### What to do
The answer is to be an exact copy of the lines below running from the line with "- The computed" down to the line with "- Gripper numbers", both ends included, and nothing more.

### Data under study
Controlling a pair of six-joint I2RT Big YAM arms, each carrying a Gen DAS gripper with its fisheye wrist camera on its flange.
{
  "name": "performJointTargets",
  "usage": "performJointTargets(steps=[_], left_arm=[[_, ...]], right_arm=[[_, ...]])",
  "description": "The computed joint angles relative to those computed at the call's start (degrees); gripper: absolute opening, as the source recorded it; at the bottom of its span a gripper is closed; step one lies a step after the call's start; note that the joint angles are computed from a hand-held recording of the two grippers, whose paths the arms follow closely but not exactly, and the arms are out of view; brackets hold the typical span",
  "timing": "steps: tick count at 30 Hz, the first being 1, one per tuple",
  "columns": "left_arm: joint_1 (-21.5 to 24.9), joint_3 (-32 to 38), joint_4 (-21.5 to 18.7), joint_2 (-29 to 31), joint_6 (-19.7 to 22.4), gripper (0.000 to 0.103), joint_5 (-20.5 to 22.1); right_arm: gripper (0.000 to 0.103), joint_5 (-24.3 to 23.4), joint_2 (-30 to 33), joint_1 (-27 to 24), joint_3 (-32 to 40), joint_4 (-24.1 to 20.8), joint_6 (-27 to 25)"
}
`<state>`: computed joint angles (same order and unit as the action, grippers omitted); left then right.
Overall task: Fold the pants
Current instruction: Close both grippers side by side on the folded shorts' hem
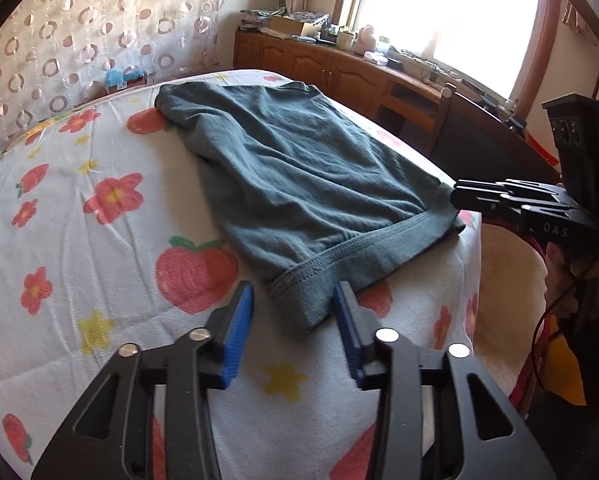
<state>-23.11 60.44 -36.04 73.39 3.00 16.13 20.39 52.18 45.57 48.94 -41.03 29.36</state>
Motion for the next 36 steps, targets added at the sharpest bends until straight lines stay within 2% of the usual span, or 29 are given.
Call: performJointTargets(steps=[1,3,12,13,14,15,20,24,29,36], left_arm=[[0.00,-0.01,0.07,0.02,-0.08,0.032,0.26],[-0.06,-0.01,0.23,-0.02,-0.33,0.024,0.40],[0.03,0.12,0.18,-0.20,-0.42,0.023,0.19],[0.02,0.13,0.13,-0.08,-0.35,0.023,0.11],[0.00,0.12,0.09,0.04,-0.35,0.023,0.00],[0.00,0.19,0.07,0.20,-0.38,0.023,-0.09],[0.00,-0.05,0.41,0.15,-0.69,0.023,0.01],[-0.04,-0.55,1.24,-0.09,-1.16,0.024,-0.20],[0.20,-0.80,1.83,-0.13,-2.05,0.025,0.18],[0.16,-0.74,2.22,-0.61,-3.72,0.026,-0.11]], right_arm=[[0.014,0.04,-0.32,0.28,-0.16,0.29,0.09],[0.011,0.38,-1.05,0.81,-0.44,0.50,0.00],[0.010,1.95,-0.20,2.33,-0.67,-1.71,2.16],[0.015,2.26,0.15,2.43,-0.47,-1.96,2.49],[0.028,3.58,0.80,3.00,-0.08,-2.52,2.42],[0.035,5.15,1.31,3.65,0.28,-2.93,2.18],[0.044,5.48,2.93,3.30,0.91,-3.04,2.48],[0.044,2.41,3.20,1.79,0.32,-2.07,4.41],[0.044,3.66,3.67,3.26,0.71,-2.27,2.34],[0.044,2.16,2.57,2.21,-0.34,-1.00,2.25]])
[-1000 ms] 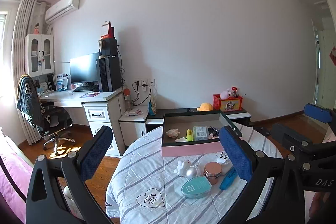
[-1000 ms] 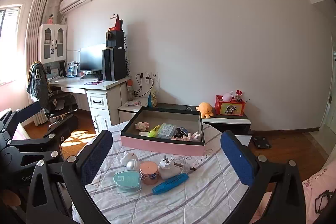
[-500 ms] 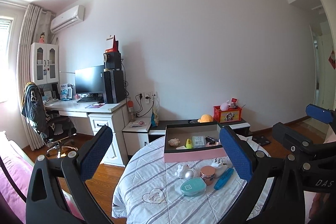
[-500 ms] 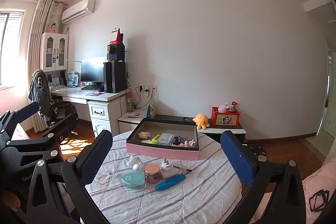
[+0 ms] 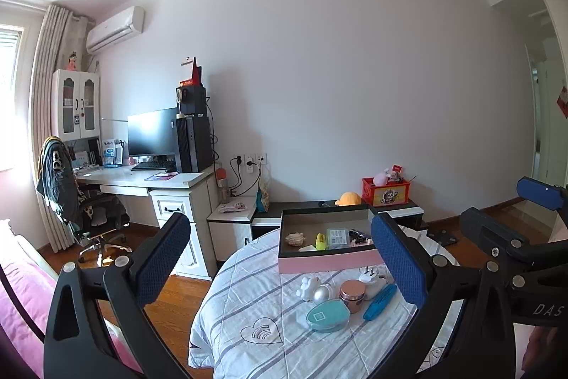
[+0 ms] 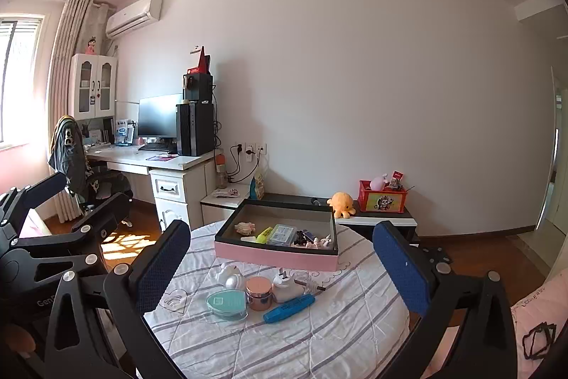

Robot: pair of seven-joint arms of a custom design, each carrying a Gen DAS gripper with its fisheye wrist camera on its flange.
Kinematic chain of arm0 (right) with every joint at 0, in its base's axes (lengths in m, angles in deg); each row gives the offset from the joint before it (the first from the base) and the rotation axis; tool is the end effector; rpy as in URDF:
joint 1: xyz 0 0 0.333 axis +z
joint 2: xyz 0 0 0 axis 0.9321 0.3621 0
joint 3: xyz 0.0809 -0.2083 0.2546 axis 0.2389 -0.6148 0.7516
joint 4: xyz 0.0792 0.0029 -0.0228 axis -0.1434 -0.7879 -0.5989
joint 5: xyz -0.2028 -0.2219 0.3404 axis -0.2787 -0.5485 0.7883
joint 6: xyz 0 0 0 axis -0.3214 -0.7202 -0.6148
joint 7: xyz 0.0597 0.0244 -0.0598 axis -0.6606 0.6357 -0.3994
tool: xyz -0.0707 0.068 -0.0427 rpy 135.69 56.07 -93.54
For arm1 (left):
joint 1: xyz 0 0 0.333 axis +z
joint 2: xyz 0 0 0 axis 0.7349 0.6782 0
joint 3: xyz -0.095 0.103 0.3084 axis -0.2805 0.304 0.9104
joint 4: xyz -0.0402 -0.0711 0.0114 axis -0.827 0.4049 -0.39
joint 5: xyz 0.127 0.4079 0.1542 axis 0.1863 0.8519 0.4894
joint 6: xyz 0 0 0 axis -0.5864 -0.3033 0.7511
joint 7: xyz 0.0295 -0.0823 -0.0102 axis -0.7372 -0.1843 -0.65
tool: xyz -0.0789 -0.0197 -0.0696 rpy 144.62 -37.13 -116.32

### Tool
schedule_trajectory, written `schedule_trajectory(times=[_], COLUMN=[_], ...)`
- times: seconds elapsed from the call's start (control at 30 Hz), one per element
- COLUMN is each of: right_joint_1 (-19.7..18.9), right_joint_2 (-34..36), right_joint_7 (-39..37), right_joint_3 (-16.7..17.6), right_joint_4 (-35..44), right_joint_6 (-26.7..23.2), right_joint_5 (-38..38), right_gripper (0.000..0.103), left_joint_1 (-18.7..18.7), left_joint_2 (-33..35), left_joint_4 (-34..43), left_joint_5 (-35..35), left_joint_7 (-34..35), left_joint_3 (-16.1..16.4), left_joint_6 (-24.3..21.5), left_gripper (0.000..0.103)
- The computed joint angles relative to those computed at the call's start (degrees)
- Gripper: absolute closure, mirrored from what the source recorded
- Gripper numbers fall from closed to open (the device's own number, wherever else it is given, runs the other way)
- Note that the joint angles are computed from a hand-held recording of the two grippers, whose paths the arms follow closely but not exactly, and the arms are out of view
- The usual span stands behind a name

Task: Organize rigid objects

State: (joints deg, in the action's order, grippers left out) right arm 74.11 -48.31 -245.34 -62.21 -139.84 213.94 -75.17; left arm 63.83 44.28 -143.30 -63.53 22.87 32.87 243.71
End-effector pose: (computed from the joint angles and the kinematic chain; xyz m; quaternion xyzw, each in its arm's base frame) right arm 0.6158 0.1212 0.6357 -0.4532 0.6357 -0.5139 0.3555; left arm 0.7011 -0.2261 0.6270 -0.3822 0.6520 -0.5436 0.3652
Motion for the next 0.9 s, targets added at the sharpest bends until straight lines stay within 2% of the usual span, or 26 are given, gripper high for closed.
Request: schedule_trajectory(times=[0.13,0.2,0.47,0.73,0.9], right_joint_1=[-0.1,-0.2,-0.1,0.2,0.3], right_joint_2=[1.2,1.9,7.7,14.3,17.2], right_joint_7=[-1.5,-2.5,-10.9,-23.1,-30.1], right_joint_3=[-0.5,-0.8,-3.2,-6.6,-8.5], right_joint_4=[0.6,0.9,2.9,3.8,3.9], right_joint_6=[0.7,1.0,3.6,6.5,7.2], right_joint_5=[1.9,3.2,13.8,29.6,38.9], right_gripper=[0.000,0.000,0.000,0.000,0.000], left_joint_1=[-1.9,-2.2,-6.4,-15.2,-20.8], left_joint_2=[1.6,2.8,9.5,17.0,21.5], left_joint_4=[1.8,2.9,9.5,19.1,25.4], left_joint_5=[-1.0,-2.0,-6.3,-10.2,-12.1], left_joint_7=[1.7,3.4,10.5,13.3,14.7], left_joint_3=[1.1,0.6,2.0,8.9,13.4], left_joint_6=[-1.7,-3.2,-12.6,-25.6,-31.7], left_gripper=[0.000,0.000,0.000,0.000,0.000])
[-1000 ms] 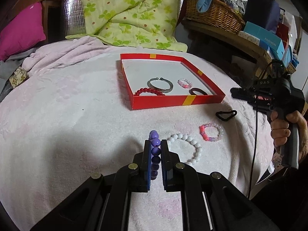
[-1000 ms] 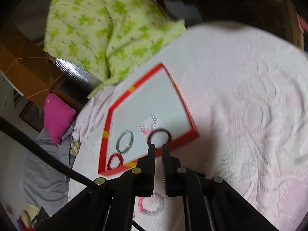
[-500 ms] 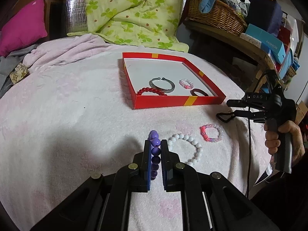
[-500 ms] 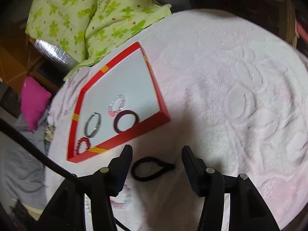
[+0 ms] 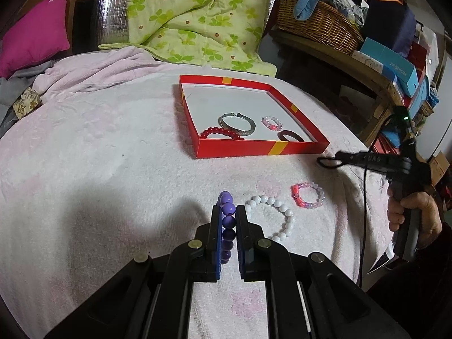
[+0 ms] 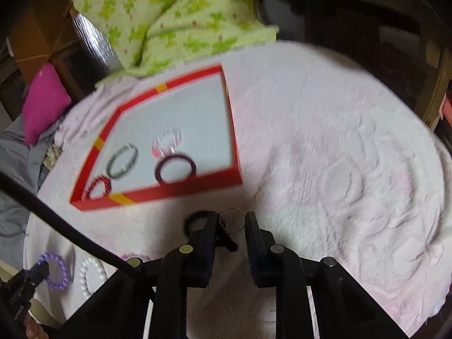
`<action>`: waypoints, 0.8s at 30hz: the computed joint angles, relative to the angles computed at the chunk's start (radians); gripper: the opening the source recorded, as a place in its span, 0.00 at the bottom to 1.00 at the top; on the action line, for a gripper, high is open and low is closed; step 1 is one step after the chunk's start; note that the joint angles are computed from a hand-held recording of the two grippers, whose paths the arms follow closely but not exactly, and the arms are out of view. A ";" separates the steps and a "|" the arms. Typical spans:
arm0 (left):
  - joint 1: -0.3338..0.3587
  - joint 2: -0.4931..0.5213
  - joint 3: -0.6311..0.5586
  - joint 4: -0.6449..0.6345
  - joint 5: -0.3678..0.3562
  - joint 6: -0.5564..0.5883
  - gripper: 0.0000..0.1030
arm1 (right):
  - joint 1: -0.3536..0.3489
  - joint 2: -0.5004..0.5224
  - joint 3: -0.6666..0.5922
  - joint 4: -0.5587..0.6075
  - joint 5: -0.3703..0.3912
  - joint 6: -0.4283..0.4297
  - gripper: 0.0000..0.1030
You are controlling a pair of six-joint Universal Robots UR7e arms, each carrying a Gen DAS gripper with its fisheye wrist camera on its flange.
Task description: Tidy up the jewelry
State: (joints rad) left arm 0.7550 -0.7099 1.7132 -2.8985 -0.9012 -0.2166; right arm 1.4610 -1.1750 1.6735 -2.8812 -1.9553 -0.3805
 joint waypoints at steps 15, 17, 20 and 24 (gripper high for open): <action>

### Answer
- The computed joint angles relative to those computed at the call's start (degrees)
- Gripper: absolute closure, mirrored from what the source recorded
- Gripper numbers fall from closed to open (the device's own number, wherever else it is given, runs the other way)

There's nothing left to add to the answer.